The post identifies several startups (Modern Meadow, Provenance Biofabrics and VitroLabs) that specialise in making bioleather, without animals being involved. Modern Meadow makes such leather from yeast-expressed collagen, the primary component of skin, and claims to do it at costs on par with traditional leather. Provenance Biofabrics similarly uses collagen to create leather.

Another interesting application is the harvesting of spider silk. Also known as super silk, protein fibre spun by spiders is five times stronger than steel and more elastic and waterproof. It is, however, very difficult to farm and mass-produce. As the CleanTech.com blog post notes, today genetically engineered hosts (e.g. yeasts, silkworms and goats) can be used to get spider silk. Two companies specialise in this – Bolt Threads, which works with yeast, and Japan-based Spiber which uses E.coli.

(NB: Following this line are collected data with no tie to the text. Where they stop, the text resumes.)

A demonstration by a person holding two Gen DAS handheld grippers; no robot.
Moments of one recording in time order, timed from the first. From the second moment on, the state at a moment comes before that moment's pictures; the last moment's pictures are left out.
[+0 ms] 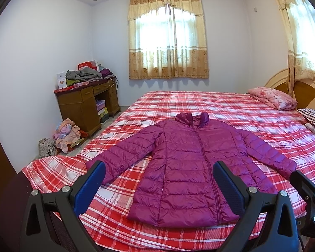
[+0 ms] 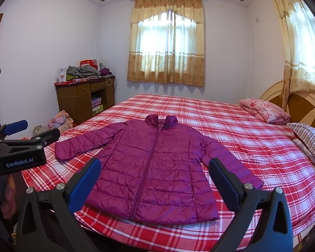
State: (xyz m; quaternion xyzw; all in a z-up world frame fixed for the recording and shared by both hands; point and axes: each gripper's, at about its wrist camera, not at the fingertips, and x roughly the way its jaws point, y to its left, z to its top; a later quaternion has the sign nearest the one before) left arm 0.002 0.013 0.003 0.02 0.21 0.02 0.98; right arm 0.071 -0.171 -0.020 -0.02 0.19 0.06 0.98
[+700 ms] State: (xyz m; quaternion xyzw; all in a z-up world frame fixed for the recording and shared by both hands) left arm 0.003 0.013 0.002 0.02 0.21 0.02 0.98; right arm 0.071 -0.169 -0.024 -0.03 0.20 0.07 0.98
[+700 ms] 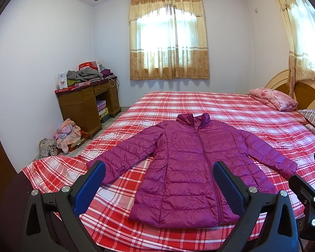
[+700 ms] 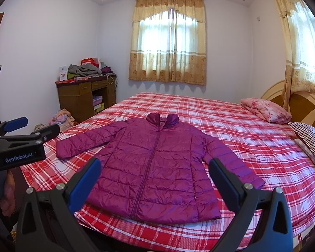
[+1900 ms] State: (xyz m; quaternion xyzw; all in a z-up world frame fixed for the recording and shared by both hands) left arm 0.008 0.017 -0.005 0.02 0.22 0.02 0.97; right arm 0.074 -0.162 -0.031 -0.03 0.21 0.07 0.98
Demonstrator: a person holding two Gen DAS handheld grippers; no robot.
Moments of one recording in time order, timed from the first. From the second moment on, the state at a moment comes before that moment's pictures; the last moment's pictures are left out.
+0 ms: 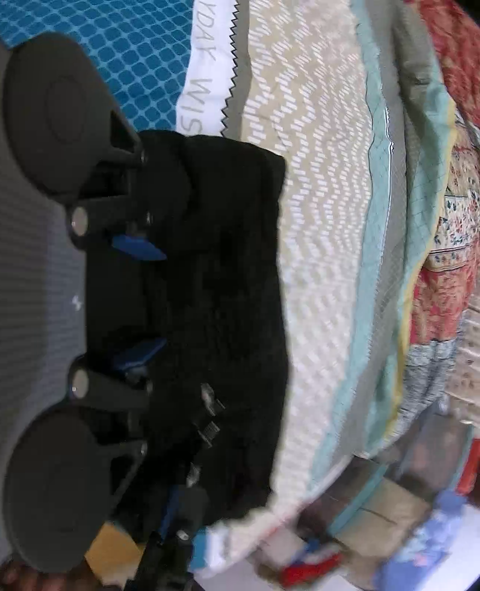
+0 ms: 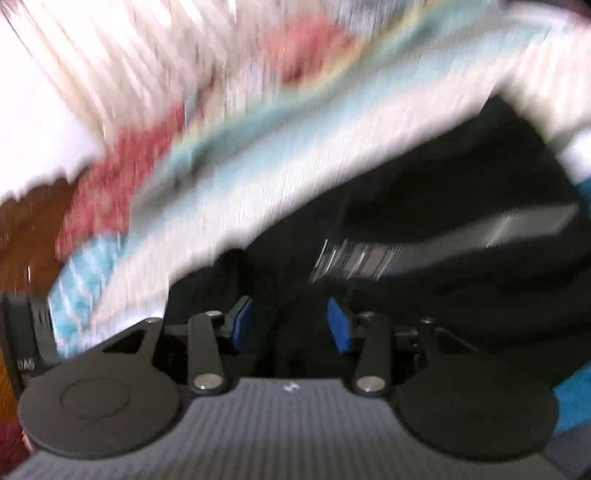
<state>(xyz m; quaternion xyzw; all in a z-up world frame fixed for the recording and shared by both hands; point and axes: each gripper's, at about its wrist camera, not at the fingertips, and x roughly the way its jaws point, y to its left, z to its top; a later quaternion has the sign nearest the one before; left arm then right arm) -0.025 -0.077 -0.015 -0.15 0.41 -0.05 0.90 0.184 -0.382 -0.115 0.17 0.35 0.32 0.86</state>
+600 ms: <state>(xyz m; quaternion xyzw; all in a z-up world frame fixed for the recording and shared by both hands) 0.111 -0.304 0.036 -0.06 0.47 -0.19 0.86 0.178 -0.473 -0.139 0.14 0.31 0.19 0.92</state>
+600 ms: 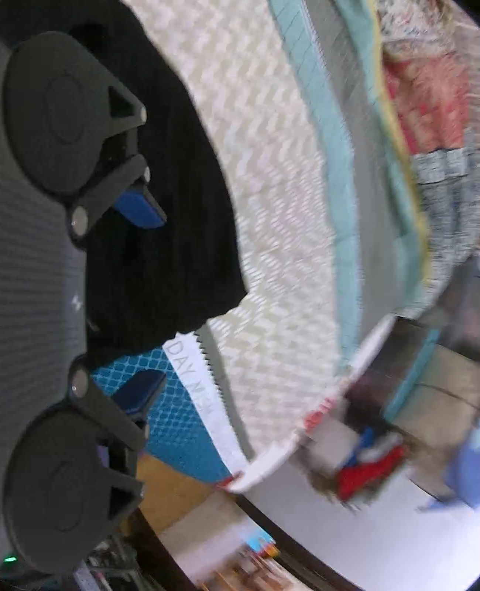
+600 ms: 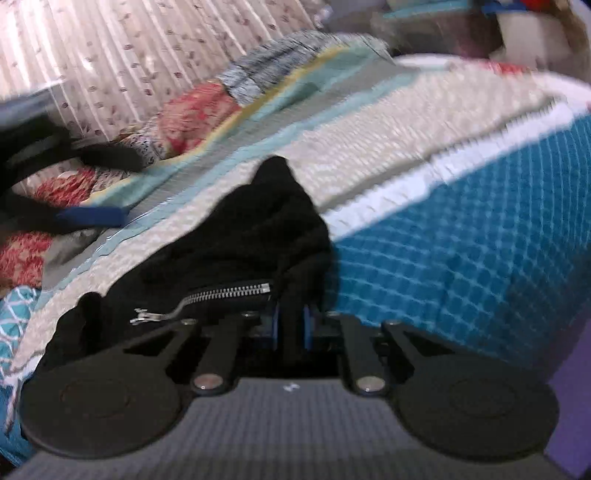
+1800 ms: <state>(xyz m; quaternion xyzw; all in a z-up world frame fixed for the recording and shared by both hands) 0.002 0.036 -0.030 -0.30 0.43 0.04 0.85 0.103 -0.252 -0.082 0.02 0.32 0.56 0.76</state>
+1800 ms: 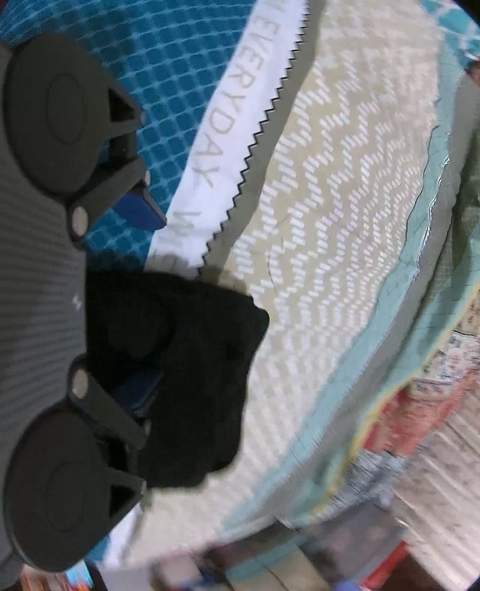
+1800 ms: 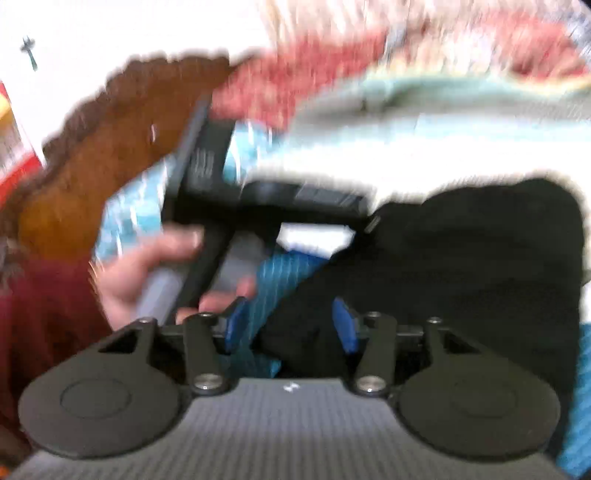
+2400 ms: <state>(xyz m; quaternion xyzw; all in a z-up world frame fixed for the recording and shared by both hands) -0.030 0.035 -0.068 -0.41 0.42 -0.04 0.81 0.167 -0.365 -0.129 0.19 0.41 0.37 0.81</state>
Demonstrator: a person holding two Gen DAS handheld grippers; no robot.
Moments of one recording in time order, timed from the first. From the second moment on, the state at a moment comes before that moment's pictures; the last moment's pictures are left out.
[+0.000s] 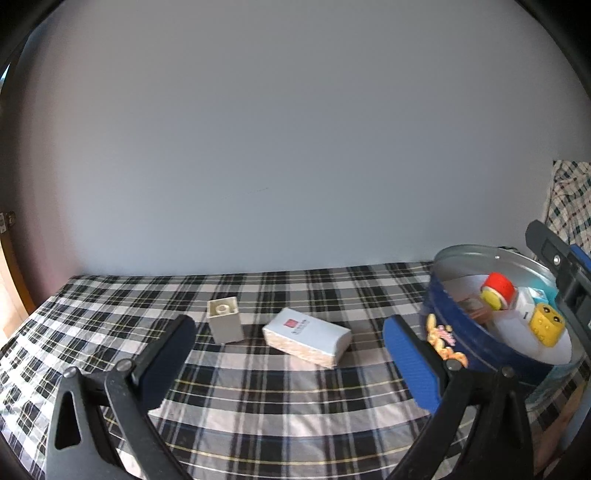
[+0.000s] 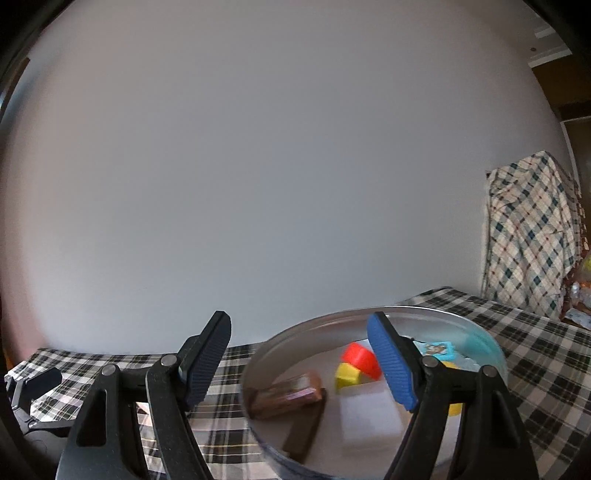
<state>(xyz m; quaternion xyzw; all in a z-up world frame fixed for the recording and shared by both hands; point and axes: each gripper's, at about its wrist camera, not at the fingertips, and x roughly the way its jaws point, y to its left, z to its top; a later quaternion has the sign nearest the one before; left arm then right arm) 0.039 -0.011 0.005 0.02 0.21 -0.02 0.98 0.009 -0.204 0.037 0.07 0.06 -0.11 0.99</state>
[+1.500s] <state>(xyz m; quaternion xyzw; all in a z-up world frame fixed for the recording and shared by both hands) 0.115 0.121 -0.022 -0.03 0.32 0.11 0.94 0.179 -0.059 -0.039 -0.08 0.41 0.15 0.90</state>
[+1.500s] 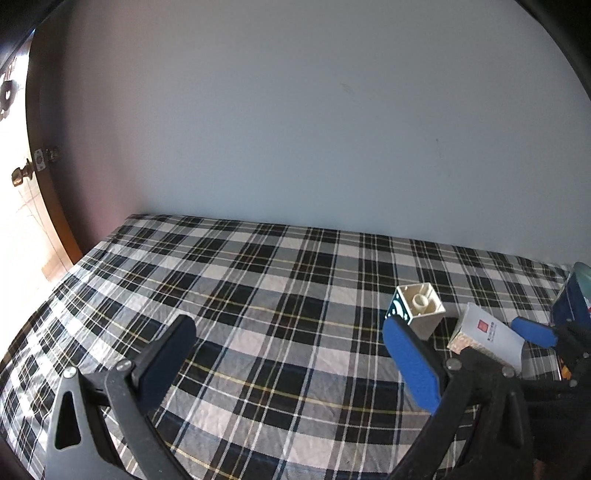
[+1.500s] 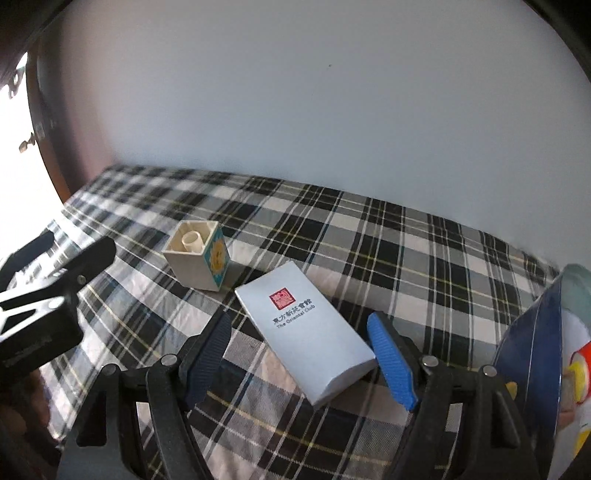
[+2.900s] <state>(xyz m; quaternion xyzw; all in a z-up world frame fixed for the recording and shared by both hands) 0.184 0.091 -0.055 -0.10 0.42 0.01 0.90 0.141 -0.094 0.015 -0.02 0.24 0.06 0.97</state>
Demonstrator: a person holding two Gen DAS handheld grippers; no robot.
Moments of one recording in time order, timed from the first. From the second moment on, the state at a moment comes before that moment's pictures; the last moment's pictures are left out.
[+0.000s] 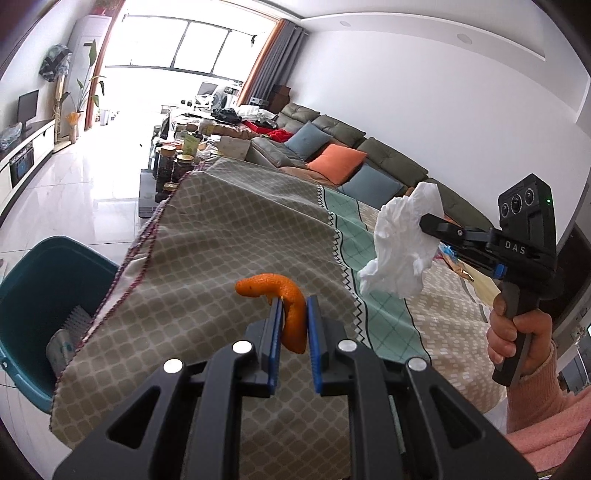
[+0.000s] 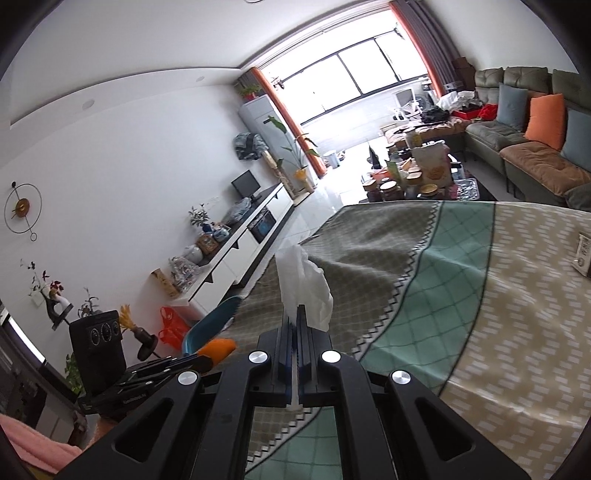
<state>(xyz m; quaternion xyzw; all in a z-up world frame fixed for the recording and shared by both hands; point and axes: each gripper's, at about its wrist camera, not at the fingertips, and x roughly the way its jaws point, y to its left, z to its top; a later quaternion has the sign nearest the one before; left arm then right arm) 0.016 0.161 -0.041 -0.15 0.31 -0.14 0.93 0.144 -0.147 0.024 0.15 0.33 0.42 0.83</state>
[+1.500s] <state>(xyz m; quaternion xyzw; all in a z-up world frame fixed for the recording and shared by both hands) -0.028 0.190 -0.019 -0.16 0.30 -0.08 0.94 0.130 -0.063 0.023 0.12 0.34 0.50 0.79</state>
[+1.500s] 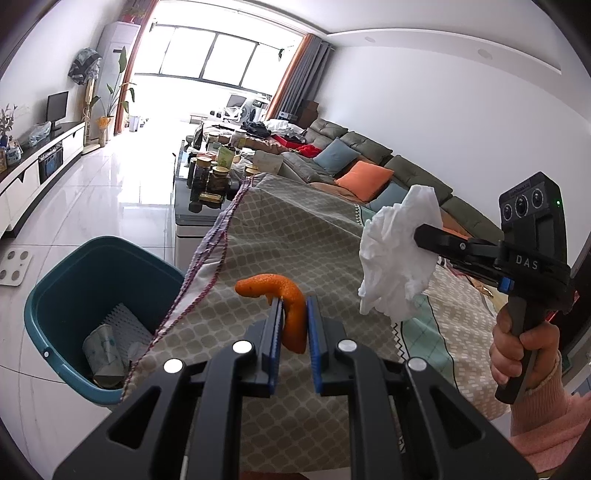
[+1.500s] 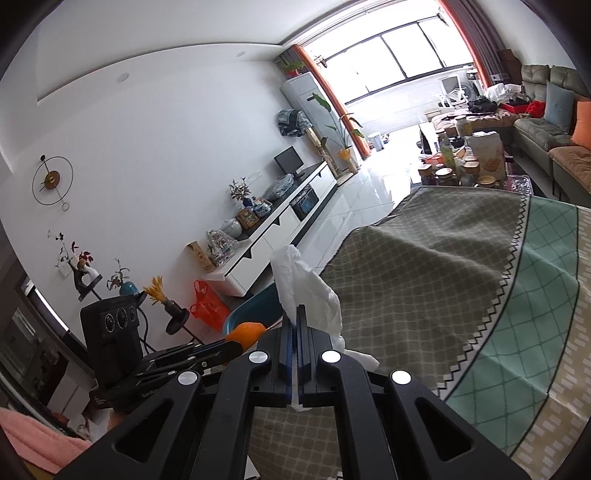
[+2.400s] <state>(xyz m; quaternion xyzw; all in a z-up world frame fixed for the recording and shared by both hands) -0.038 0.217 -0.014 -0.16 0.29 -0.04 0.94 0.127 0.004 0.034 0.10 0.34 0.56 0.75</state>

Bio-engineered materials can go beyond fabrics and textiles. According to Nature magazine, hyaline films are made from diamine monomers produced by engineered organisms that were optimised using a suite of robotics to build millions of strains in parallel. Such films are clear, flexible and robust to make them suitable for flexible electronic devices like wearables.

Stumbling blocks

The engineering and synthetic biology sector faces some challenges in scaling. While nature may have developed enviable chemistry, bio solutions are not always easy to harvest on a large enough scale to be commercially viable.

As a piece by the Manhattan Institute declared, “despite decades of hype, as well as years of mandates and subsidies, biofuels have never made a significant dent in our need for oil.”

According to IEA data, bioenergy is the largest source of renewable energy globally, accounting for 55% of renewable energy, but only 6% of global energy supply.

The time horizon required for these technologies to mature and in some cases obtain regulatory approvals, are also a challenge for VC and PE investors.

In the case of environmentally sustainable materials, the biggest economic hurdle may be inability to price-compete with commodities like oil and gas or conventional chemicals.

Thus, engineering biology has a long and bumpy way ahead but its disruptive potential is large enough for investors to take an interest.